Glad to get up in the morning

Karl Pillemer, PhD, dalam bukunya yang berjudul “30 Lessons for Living”, manyatakan beberapa point-point menarik supaya hidup bahagia dalam pekerjaan dan bisa betah, yaitu:

1. Choose the career for the intrinsic rewards, not the financial ones.
Kesalahan karir terbesar yang orang buat adalah dengan memilih profesi berdasarkan potential earnings. Passion dan adanya rasa akan sebuah tujuan mulia untuk sebuah pekerjaan lebih menendang daripada gaji yang lebih besar saja.

2. Don’t give up on looking for a job that makes you happy
Menurut para experts, kegigihan adalah kunci untuk mendapatkan pekerjaan yang kita cintai.

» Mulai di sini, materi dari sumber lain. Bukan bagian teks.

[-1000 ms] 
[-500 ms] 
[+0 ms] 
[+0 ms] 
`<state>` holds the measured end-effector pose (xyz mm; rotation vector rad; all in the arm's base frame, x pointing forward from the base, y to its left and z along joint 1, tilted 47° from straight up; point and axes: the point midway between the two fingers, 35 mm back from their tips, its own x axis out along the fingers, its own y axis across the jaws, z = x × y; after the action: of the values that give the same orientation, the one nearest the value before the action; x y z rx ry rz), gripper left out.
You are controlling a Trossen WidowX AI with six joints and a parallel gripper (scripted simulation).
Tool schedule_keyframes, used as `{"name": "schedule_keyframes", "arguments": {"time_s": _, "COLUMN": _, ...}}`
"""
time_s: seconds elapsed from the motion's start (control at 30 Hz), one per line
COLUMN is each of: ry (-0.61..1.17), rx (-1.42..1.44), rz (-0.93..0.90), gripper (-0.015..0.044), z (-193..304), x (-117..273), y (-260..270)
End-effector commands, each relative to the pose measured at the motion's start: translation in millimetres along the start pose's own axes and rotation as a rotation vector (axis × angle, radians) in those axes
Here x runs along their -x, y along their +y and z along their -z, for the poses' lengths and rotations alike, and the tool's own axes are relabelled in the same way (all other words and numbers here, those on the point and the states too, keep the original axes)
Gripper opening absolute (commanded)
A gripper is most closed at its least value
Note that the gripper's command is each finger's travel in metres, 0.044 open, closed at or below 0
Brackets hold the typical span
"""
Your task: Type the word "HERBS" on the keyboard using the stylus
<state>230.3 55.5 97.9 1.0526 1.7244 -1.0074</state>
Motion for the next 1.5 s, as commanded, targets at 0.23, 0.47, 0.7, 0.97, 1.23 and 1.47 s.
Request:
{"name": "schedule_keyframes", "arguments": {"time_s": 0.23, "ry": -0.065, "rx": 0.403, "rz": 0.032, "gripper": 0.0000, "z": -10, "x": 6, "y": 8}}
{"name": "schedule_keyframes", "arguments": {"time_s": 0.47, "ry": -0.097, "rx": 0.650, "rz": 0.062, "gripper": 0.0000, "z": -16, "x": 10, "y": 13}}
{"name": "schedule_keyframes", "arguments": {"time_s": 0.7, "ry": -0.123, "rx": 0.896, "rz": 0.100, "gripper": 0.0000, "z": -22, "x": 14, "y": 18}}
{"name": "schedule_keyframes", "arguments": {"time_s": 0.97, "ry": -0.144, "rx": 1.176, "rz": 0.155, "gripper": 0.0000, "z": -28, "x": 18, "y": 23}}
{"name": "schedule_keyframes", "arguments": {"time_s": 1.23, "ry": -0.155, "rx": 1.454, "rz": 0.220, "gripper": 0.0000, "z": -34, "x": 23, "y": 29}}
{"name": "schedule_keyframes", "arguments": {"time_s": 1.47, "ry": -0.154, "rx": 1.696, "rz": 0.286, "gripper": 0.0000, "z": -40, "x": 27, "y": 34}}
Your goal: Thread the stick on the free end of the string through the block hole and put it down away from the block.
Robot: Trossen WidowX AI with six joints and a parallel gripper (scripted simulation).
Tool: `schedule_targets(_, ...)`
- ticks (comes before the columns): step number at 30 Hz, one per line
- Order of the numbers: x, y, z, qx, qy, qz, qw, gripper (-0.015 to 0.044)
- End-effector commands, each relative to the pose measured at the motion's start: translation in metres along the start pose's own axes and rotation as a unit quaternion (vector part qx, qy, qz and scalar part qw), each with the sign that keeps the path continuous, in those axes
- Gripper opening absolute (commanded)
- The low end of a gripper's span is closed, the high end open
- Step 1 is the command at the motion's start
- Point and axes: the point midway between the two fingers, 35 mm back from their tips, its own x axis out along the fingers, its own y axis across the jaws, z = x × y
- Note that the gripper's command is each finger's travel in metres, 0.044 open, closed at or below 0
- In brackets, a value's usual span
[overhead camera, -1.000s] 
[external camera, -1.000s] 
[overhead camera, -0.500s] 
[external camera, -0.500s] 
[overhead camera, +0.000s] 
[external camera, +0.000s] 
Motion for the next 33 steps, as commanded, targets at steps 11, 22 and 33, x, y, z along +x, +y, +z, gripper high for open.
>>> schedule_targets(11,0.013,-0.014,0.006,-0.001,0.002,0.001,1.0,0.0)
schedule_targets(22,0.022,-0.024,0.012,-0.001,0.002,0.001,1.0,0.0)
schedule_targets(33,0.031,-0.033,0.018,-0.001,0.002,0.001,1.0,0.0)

Jangan terlalu mudah menyerah ya!

3. Make the most of a bad job
Jika kita mendapati diri kita dalam situasi pekerjaan yang kurang ideal, janglah kita menyia-nyiakan pengalam tersebut. Karena kebanyakan experts mendapatkan pembelajaran dari pekerjaan-pekerjaan yang kurang baik.

4. Emotional Intelligence trumps every other kind.
Bangunlah interpersonal skills jika kita mau sukses dalam dunia pekerjaan. Bahkan bagi orang-orang yang dalam profesi yang sangat teknispun, karir mereka akan terlempar jika kurang emotional intelligence.

5. Everyone needs autonomy
Kepuasan karir sering bergantung kepada berapa otonom kita dalam pekerjaan kita. Carilah kebebasan dalam membuat keputusan dan bergeraklah kepada arah yang membuat kita tertarik tanpa banyak campur tangan dan kontrol dari atasan.

Seberapa bahagia dan betah kita dalam karir dan pekerjaan kita?

#Diambil dari buku “30 Lessons for Living”

Fasting and reading book “fail, fail again, fail better”

Hari Senin kemaren, untuk yang ke-6 kali (dari total 17 kali) saya kembali melakukan ritual puasa dengan tidak makan selama 12 jam dan hanya minum.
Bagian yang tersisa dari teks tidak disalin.